───── Input data
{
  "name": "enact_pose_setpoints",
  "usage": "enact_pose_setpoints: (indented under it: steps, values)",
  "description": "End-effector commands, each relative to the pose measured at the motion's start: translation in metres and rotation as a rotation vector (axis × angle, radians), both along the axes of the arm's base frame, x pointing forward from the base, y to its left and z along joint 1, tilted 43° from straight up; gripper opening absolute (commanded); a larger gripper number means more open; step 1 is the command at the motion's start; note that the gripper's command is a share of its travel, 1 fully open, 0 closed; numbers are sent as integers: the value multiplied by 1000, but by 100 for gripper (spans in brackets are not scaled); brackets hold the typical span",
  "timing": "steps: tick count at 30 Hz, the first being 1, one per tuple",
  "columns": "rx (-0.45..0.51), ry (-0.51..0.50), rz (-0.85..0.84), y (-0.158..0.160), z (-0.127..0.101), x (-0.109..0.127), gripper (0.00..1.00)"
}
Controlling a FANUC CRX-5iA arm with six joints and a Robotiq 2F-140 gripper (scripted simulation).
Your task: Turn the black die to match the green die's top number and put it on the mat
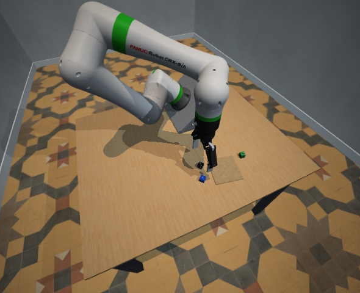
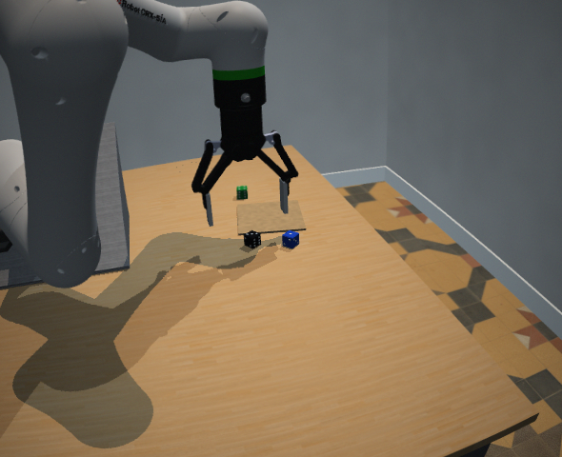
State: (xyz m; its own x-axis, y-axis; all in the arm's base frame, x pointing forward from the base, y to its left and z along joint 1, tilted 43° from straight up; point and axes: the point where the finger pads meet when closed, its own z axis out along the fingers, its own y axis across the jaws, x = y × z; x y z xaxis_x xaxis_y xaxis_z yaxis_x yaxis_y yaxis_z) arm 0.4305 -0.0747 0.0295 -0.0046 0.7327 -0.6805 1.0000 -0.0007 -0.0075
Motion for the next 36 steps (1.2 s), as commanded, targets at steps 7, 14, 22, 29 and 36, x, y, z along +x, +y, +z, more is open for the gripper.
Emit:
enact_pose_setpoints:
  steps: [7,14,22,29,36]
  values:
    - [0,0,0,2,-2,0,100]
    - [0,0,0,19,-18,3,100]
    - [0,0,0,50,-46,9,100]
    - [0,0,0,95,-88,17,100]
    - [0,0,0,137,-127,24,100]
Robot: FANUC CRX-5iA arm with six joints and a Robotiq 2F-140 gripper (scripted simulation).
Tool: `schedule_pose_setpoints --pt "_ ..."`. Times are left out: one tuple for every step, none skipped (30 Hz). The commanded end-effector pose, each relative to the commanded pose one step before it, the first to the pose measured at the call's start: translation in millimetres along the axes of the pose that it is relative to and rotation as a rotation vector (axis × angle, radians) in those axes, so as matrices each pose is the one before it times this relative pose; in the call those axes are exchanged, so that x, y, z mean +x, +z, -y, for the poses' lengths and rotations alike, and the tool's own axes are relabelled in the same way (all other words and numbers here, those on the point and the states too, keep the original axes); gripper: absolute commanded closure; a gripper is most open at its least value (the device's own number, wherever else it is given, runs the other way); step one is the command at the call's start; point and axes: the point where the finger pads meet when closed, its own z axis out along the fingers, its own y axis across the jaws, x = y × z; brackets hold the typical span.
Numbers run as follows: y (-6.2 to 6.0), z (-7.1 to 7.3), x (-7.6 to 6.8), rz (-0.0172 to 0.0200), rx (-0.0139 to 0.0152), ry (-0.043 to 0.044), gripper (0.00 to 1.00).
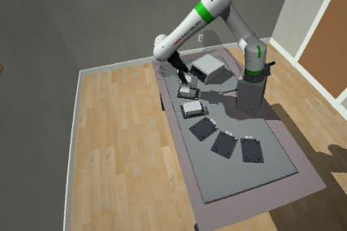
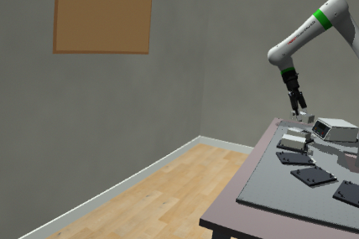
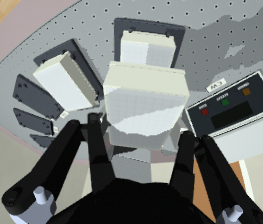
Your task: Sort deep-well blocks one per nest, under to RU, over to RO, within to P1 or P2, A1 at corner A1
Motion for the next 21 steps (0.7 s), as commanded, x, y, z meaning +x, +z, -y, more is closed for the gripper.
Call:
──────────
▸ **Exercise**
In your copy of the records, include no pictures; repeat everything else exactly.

▸ **Written solution**
{
  "name": "enact_pose_setpoints",
  "usage": "enact_pose_setpoints: (indented under it: steps, values)",
  "description": "End-effector commands, each relative to the pose measured at the motion's start: translation in metres and rotation as a rotation vector (axis × angle, radians), both along the axes of the arm's base frame, x pointing forward from the base, y to its left and z along joint 1, tilted 43° from straight up; gripper opening absolute (commanded); a larger gripper number means more open; step 1 is the command at the motion's start; note that the gripper's command is a share of its travel, 1 fully open, 0 closed; numbers are sent as integers: the value multiplied by 1000, but by 100 for gripper (spans in brackets are not scaled); brackets hold the typical span",
  "timing": "steps: tick count at 30 Hz, the first being 1, one per tuple",
  "columns": "rx (-0.45..0.51), ry (-0.51..0.50), rz (-0.85..0.84), y (-0.158..0.160), z (-0.127..0.101), x (-0.109..0.127), gripper (0.00..1.00)"
}
Controlling a FANUC CRX-5iA arm with six joints and a Robotiq 2F-140 gripper (scripted simulation).
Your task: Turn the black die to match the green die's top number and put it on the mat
State: (xyz m; its own x-axis, y-axis; all in the arm's base frame, x pointing forward from the base, y to its left and z along joint 1, tilted 43° from straight up; point and axes: the point where the finger pads meet when closed, its own z axis out along the fingers, its own y axis across the jaws, x = y × z; x y z xaxis_x xaxis_y xaxis_z yaxis_x yaxis_y yaxis_z) arm 0.4305 -0.0747 0.0295 -0.0046 0.7327 -0.6805 1.0000 -0.0007 -0.0075
Motion for the next 36 steps (1.2 s), as commanded, targets at steps 7, 14, 22, 29 and 36, x, y, z along +x, +y, +z, more is open for the gripper.
Emit:
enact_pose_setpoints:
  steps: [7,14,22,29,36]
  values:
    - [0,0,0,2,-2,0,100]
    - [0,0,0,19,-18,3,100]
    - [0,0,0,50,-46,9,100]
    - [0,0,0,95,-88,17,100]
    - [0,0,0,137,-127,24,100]
Robot: FANUC CRX-5iA arm with six joints and a Robotiq 2F-140 gripper (scripted simulation).
Tool: `schedule_pose_setpoints --pt "_ ..."`. Times are left out: one tuple for every step, none skipped (30 Hz). The commanded end-effector pose, each relative to the commanded pose one step before it, the first to the pose measured at the call's start: translation in millimetres along the axes of the pose that it is relative to and rotation as a rotation vector (axis × angle, radians) in those axes, so as matrices each pose is the one before it times this relative pose; in the call those axes are exchanged, so that x, y, z mean +x, +z, -y, for the poses' lengths and rotations alike, and the tool's own axes are relabelled in the same way (all other words and numbers here, those on the point and the states too, keep the original axes); gripper: absolute commanded closure; a gripper is most open at its least value (the device's own number, wherever else it is given, runs the other way); step one is the command at the call's start; point and axes: the point where the finger pads meet when closed, its own z axis out along the fingers, its own y axis across the jaws, x = y × z; brackets hold the typical span.
Numbers run as follows: y (-6.2 to 6.0), z (-7.1 to 7.3), x (-7.6 to 6.8), rz (-0.0172 to 0.0200), rx (-0.0139 to 0.0152), ry (-0.043 to 0.044), gripper (0.00 to 1.00).
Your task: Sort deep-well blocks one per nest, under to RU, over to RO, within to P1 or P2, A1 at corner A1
Motion for the next 21 steps (0.7 s), as commanded, x, y, z meaning +x, +z, -y, more is closed for the gripper.
Call:

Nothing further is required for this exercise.